JosephKJ/OWOD

A question about the composition of the dataset

wsjxdy opened this issue · 5 comments

The 2-4th tasks all have a fit operation. How does the fit.txt formed?(e.g. t2_fit.txt has 1743 images. How how many images come from task1, and how many images come from task2?)
Thanks for your answer !

My original intention was to make an own dataset, but I don’t know if there are any limitations in the fit process. Is part of the data from the known task and part from the current task? Looking forward to your reply!

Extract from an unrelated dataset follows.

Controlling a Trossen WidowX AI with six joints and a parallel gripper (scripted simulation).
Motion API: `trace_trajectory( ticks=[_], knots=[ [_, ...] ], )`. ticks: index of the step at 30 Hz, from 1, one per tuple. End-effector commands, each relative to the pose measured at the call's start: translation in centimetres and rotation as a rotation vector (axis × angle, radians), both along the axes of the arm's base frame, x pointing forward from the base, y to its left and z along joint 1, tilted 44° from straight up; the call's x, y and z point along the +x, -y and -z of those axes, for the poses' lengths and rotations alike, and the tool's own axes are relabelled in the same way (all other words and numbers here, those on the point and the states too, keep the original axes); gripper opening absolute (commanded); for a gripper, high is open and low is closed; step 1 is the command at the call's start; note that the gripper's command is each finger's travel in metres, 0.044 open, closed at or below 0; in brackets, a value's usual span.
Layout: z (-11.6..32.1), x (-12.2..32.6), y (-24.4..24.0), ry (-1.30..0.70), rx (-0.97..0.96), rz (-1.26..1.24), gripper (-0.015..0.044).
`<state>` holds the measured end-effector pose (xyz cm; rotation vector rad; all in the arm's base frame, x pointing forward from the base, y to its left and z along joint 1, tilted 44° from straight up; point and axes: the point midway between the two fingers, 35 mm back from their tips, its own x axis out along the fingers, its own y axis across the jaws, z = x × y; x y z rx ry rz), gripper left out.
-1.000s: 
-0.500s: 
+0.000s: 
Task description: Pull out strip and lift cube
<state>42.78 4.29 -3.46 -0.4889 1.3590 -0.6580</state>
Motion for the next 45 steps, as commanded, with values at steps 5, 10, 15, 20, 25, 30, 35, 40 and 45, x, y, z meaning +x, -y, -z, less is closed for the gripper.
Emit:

Does each category of the previous task and each category of the current task consist of 50 samples per category? If so, does the data involved in the fit contain annotations?
In addition, does the data of task2-task4 in val contain annotations?
Thank you very much for your patience!

@JosephKJ Looking forward to your answer! Thank you~

Hi @WangShiJie521 : I believe you are referring to ft and not fit. Its data for balanced finetuning step (Sec 4.4 in the paper). The specifics are given in the last few lines of Sec 5.2. You may use this as a reference, but please note that you need to modify it accordingly: https://github.com/JosephKJ/OWOD/blob/master/datasets/coco_utils/balanced_ft.py
Basically, we keep some datapoints per class in each task seen so far in a memory buffer. The number of dataset to keep might change based on your dataset.
Does each category of the previous task and each category of the current task consist of 50 samples per category? If so, does the data involved in the fit contain annotations?

We need not keep data in the current task, but for all the previously seen classes. I would request you to read Sec 4.4 in the paper.

In addition, does the data of task2-task4 in val contain annotations?

Yes

I understand these details. Thank you for your patience.